**PROMPT**
Copy out all lines of the material below in which "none" occurs.

**SOURCE DATA**
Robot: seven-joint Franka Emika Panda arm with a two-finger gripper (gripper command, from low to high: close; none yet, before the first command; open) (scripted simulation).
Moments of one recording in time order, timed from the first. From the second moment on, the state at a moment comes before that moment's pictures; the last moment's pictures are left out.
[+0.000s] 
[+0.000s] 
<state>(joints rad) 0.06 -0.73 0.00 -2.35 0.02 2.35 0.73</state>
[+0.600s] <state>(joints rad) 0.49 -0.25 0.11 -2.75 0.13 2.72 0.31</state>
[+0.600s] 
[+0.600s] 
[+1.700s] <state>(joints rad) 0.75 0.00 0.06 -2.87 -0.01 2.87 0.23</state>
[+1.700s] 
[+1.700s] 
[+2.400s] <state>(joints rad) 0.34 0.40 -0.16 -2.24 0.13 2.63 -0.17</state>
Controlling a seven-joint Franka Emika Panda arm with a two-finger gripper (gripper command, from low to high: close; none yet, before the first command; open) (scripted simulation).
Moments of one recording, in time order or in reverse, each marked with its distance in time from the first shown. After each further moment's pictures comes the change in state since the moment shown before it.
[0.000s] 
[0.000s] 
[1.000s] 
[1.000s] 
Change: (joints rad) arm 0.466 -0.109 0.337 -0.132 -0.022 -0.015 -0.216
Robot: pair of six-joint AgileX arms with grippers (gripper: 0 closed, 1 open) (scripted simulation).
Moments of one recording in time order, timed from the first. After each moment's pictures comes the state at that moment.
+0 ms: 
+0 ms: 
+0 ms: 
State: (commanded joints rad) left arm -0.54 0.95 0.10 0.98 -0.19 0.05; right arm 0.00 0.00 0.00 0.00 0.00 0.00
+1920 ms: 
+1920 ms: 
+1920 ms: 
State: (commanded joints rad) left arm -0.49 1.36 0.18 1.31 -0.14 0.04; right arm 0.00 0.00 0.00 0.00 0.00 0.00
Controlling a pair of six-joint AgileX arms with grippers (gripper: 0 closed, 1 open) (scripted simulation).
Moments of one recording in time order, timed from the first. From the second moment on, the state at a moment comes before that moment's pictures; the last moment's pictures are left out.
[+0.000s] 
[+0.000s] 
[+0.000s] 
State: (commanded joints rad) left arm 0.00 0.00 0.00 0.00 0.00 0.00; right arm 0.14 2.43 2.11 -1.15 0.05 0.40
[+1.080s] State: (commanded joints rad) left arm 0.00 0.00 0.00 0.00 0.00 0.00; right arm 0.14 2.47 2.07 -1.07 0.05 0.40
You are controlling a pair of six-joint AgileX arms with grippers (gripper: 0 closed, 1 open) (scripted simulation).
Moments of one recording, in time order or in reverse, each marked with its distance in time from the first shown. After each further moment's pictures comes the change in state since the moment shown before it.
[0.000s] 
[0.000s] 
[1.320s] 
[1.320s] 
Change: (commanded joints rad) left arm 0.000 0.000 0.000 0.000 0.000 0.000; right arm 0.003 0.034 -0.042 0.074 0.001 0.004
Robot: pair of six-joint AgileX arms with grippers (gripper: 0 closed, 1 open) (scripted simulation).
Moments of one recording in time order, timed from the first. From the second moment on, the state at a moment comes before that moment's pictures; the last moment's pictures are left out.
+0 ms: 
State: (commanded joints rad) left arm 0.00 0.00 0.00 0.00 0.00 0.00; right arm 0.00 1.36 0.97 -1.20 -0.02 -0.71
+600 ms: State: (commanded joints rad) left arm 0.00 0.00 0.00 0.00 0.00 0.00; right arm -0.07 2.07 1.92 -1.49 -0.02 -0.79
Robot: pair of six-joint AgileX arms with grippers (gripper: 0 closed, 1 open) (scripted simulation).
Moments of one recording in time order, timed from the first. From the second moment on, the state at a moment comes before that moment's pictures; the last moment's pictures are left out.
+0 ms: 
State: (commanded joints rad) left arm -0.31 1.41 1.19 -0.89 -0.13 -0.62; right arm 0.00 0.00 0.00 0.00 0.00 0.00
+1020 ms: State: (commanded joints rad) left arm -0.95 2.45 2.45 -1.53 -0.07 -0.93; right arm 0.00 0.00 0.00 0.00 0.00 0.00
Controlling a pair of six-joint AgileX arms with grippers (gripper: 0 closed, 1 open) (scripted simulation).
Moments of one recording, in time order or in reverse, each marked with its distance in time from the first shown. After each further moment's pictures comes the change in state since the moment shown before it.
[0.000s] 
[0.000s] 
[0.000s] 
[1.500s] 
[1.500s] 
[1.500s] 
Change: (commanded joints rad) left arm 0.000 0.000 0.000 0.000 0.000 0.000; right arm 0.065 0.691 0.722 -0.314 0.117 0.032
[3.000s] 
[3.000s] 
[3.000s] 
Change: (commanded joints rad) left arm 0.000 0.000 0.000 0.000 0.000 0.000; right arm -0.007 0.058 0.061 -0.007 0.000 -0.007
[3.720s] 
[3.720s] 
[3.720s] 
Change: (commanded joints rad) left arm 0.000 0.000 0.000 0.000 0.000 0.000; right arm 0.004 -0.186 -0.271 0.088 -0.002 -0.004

**RESULT OF THIS EXERCISE**
Robot: seven-joint Franka Emika Panda arm with a two-finger gripper (gripper command, from low to high: close; none yet, before the first command; open) (scripted simulation).
Controlling a seven-joint Franka Emika Panda arm with a two-finger gripper (gripper command, from low to high: close; none yet, before the first command; open) (scripted simulation).

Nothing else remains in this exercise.